The Colombian connection to the drug trade is due to a series of events including four civil wars between 1876 – 1902 following independence from Spain. There followed a series of economic boom and bust. Rubber and tobacco became the prime source of income, followed by bananas and coffee with at one stage Colombian coffee holding 10% share of the world’s consumption. But the Great Depression saw coffee prices fall resulting in mass financial failures. The emergence of artificial drugs like LSD for recreational use in the US during 1960-70 then moved towards harder drugs like cocaine and heroin.
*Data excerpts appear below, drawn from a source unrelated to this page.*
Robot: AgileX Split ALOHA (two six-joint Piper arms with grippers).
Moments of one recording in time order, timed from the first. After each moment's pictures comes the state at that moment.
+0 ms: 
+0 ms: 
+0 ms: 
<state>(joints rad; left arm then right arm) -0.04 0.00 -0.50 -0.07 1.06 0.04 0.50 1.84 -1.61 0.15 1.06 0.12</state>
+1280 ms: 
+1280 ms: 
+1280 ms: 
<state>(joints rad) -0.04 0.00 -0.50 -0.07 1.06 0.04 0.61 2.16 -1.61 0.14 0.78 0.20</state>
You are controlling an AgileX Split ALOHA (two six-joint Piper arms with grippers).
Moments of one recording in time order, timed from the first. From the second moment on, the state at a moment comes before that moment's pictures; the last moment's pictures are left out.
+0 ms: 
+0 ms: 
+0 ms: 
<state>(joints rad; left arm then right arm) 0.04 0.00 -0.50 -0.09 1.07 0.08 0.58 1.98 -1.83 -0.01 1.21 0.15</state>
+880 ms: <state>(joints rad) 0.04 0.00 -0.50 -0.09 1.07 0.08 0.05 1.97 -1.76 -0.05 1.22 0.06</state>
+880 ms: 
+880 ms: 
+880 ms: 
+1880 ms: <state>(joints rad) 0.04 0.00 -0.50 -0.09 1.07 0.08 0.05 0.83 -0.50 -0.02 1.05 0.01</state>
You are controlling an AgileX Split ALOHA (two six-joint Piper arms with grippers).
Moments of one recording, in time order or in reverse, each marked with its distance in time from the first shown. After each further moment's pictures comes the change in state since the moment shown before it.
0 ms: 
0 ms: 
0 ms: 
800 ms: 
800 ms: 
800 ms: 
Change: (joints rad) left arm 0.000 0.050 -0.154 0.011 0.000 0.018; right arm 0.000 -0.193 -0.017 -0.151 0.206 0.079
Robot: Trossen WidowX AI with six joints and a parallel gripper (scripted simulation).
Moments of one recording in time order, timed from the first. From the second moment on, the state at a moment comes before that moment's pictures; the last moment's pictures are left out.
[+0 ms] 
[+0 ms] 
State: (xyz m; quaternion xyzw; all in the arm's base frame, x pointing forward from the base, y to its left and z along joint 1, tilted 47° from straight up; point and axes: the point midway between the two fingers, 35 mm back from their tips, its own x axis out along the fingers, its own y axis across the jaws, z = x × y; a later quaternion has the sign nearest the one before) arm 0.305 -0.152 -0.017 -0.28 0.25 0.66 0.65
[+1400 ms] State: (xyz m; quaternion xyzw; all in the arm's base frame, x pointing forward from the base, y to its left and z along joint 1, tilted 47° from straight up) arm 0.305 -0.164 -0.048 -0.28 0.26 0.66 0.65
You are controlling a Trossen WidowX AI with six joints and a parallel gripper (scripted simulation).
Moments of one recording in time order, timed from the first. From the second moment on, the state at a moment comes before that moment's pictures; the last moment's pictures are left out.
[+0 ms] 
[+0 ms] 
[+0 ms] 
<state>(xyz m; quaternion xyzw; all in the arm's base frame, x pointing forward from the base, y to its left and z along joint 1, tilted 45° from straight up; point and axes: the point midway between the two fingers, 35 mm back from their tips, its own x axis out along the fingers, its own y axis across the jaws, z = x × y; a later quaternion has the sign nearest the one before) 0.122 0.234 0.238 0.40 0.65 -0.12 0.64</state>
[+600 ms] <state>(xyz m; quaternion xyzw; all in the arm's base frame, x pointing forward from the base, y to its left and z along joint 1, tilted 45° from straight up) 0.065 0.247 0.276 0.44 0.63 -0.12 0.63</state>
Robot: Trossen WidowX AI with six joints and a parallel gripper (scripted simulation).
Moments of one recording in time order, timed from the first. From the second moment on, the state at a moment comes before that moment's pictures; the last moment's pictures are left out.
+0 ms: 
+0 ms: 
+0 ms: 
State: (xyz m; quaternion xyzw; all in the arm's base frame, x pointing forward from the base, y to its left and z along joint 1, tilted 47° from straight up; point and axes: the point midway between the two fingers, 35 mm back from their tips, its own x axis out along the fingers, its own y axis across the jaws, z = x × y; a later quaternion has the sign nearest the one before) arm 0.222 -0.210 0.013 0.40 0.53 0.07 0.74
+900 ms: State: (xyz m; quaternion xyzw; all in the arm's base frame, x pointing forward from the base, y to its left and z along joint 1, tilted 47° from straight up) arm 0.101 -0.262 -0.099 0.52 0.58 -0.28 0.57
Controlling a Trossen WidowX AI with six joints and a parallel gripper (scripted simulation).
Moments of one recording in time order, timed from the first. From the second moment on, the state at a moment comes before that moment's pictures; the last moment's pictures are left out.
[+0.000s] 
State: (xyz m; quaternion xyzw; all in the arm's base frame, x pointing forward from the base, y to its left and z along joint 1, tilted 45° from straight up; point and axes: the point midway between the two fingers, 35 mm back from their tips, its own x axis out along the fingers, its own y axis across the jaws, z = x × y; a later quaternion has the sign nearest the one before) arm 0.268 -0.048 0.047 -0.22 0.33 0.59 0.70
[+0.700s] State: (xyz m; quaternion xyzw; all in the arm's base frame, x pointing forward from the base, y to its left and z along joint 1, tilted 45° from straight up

With large areas of Colombia largely ungovernable due to historical squabbles over land ownership resulting in constant attrition between guerrillas and para militaries there was a switch from coffee to growing the coca plant. Coca leaves are soaked in large vats of water for several days to which are added salt, cement powder, acid and gasoline with a final dose of ammonia. With cocaine having a cost of production around $1,500 per kilo and an end price at least $50,000 per kilo there was an instant attraction of easy money. But it has brought over 500,000 deaths in Colombia in narco trafficking. It is estimated that in the city of Medellin over a third of people are armed, most being boys. It has been known that in this Catholic country that priests are asked to bless a bullet to ensure it will meet its target.